Nano-chitin fibrils are also beneficial in wound healing. The repeating monomer subunit of chitin, N-acetylglucosamine (NAG) is understood to originate and cross-link to collagen in a wound. Both nano-chitin and nano-chitosan can be degraded by lysozymes in the fluid of the wound. Chitin has a mechanical benefit over chitosan in wound healing as it increases the tensile strength of the wound to a greater degree.

Drug delivery

Chitosan has distinctive features, which makes it a suitable candidate for controlled drug delivery. These include biodegradability, nontoxicity, and biocompatibility with the human body, which are conjointly important, as degraded chitosan should not cause any inflammatory response in the body. An example for drug encapsulation within chitosan is via a self-assembly process, Figure 4. Chitosan is cationic and therefore naturally hydrophilic. As such, hydrophobic moieties grafted along chitosan backbones will easily cling to hydrophobic drugs within a hydrophilic solvent, essentially turning the chitosan backbones into envelopes that contain the drugs. This self-assembly process is one of many variants, each of which relies on the judicious manipulation of positive and negative charges within molecular systems.

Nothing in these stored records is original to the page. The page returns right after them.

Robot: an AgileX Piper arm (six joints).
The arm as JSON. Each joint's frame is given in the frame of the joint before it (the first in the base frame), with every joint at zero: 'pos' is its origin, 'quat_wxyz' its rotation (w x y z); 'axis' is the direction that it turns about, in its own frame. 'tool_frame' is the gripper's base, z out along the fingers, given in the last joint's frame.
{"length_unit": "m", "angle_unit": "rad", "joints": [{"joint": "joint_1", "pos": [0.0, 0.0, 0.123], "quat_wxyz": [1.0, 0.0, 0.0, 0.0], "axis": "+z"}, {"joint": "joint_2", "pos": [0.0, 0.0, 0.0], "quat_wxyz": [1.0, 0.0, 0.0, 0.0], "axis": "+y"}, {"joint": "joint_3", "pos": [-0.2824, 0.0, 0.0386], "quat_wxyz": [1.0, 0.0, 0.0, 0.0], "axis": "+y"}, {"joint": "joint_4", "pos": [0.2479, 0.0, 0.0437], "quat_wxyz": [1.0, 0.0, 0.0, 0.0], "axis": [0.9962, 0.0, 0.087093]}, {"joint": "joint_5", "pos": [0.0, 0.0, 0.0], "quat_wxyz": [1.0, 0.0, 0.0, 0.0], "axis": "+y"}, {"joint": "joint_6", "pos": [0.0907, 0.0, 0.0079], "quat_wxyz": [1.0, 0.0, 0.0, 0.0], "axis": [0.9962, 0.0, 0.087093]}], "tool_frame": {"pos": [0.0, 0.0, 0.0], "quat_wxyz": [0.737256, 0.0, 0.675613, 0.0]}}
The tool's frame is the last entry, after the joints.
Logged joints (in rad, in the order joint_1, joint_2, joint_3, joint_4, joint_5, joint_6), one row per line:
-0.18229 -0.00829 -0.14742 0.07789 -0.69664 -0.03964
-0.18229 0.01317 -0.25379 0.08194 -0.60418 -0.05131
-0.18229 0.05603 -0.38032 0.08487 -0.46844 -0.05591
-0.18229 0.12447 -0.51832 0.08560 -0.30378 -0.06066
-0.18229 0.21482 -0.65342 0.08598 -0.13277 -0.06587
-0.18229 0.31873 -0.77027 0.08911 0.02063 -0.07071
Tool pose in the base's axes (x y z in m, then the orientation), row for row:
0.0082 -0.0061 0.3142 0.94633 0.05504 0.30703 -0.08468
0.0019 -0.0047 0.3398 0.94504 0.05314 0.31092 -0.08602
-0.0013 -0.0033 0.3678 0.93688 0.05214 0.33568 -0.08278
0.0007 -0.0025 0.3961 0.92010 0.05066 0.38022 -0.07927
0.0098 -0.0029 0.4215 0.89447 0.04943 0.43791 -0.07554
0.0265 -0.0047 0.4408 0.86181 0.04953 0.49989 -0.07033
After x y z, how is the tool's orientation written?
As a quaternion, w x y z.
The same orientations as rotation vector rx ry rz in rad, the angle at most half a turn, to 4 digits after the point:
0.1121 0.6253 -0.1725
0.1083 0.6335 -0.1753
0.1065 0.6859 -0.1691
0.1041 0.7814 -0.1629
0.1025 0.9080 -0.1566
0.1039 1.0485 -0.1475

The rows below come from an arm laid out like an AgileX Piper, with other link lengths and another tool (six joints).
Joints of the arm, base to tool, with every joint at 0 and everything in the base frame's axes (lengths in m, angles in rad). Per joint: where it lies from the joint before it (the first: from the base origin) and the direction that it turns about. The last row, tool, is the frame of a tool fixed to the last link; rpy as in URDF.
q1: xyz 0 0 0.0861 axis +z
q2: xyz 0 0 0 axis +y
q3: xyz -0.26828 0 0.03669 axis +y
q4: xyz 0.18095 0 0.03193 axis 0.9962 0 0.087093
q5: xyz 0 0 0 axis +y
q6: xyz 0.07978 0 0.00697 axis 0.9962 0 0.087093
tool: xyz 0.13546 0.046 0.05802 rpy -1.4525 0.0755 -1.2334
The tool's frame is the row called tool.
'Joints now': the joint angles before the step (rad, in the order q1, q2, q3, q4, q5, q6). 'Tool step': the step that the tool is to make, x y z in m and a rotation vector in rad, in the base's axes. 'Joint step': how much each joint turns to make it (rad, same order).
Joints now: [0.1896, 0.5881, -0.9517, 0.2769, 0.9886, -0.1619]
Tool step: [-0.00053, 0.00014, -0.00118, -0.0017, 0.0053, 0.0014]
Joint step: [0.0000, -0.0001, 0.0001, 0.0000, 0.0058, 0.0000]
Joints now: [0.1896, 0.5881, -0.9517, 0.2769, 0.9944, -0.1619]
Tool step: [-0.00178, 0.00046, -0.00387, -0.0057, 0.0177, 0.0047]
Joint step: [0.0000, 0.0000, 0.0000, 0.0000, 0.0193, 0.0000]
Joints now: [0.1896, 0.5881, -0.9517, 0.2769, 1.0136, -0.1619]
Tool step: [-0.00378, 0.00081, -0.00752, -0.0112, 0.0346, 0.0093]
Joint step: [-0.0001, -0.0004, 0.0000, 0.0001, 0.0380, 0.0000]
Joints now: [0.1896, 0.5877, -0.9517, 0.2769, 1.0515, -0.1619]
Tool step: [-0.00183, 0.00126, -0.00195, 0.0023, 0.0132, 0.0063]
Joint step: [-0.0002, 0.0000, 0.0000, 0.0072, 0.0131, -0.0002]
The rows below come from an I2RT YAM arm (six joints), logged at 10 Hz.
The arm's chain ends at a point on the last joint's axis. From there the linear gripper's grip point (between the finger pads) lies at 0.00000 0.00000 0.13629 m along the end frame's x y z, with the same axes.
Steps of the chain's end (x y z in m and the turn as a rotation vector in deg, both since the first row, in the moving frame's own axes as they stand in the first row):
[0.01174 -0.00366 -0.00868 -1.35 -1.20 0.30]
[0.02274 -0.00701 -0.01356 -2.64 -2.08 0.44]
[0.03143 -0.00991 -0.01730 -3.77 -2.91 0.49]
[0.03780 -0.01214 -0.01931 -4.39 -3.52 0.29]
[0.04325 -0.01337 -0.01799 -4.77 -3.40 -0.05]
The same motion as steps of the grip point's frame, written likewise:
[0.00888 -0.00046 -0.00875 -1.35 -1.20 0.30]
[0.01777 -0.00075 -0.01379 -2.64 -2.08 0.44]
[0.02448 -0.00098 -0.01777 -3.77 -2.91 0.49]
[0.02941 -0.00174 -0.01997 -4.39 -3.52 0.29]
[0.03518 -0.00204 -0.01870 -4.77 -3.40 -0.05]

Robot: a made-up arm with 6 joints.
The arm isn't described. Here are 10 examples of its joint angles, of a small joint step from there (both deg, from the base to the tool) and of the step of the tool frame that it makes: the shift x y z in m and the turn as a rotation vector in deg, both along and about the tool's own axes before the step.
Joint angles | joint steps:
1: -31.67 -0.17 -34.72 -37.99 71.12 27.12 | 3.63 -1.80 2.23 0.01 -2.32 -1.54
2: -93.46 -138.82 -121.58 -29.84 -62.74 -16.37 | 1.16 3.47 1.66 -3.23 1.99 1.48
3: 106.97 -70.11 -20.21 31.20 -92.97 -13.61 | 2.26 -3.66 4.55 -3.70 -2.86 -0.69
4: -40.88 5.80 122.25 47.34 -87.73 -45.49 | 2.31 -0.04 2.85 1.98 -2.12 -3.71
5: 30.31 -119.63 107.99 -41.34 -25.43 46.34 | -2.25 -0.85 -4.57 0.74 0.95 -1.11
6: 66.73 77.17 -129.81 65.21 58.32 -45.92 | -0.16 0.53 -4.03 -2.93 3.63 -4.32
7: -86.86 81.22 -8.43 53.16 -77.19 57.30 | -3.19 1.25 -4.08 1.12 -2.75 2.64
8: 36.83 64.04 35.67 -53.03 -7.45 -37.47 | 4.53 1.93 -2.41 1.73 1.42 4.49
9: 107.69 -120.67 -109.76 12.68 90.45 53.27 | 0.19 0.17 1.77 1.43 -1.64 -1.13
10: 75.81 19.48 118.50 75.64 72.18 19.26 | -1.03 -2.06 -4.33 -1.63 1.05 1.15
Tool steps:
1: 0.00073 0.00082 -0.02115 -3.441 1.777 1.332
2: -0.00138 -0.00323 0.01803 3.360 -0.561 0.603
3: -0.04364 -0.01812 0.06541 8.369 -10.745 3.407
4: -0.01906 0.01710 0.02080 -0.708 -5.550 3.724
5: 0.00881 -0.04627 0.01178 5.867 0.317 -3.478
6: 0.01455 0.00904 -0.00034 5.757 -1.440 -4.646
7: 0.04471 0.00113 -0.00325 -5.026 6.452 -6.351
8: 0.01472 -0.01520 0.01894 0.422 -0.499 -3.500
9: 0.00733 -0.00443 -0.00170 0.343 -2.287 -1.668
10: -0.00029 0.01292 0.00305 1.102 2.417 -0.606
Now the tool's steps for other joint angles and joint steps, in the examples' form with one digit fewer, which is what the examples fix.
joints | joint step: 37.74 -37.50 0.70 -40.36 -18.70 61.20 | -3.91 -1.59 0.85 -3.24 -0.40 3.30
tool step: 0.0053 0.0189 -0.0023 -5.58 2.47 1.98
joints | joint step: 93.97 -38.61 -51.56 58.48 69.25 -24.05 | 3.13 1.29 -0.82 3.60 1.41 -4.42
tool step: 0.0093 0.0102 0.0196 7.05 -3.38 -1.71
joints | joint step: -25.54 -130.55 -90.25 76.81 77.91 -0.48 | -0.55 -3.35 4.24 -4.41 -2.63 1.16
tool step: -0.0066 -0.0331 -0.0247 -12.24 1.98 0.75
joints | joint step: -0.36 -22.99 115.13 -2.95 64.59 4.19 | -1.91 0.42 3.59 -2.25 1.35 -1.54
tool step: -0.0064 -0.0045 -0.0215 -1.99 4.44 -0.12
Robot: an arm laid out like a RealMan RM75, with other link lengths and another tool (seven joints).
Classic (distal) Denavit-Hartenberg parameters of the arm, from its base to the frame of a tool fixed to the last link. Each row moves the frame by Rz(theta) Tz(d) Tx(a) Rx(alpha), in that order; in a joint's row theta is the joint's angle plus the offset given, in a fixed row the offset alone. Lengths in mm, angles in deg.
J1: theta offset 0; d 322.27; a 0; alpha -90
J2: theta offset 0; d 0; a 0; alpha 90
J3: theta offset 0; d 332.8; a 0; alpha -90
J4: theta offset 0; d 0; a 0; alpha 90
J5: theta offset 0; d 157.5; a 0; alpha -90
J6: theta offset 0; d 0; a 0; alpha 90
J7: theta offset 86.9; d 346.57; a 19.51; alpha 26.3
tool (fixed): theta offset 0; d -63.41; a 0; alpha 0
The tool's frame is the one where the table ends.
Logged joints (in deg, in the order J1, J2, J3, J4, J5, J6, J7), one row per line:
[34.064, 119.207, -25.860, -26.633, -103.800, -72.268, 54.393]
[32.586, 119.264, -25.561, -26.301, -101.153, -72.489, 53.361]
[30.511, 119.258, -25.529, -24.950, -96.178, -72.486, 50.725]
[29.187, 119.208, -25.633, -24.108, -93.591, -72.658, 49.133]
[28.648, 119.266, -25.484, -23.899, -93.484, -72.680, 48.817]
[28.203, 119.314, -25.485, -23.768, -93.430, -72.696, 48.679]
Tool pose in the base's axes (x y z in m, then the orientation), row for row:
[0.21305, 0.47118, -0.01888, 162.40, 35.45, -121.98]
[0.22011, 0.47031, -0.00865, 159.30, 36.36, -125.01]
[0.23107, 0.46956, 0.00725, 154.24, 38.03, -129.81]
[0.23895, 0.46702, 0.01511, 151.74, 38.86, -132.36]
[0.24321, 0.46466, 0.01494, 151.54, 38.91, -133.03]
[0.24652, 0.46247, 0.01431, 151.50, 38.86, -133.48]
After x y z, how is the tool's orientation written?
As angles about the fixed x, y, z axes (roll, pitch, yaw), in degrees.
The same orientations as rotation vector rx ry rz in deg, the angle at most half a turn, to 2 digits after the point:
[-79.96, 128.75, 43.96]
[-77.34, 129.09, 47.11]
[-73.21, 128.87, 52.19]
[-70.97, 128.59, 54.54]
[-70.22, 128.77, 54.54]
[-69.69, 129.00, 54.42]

Positive/negative charge relationships can also be used to deliver drugs from the nano-chitosan vessels to specific sites of interaction. While physical changes to the nanoparticle such as erosion, diffusion and swelling may result in the release of drug from a chitosan vessel, physicochemical mechanisms are slightly more targeted to substrates. Figure 5 provides a step-by-step example of how positively charged chitosan nanoparticles might adhere electrostatically to negatively charged mucosal layers, after which physical processes such as diffusion or erosion, take over to enable drug release over time.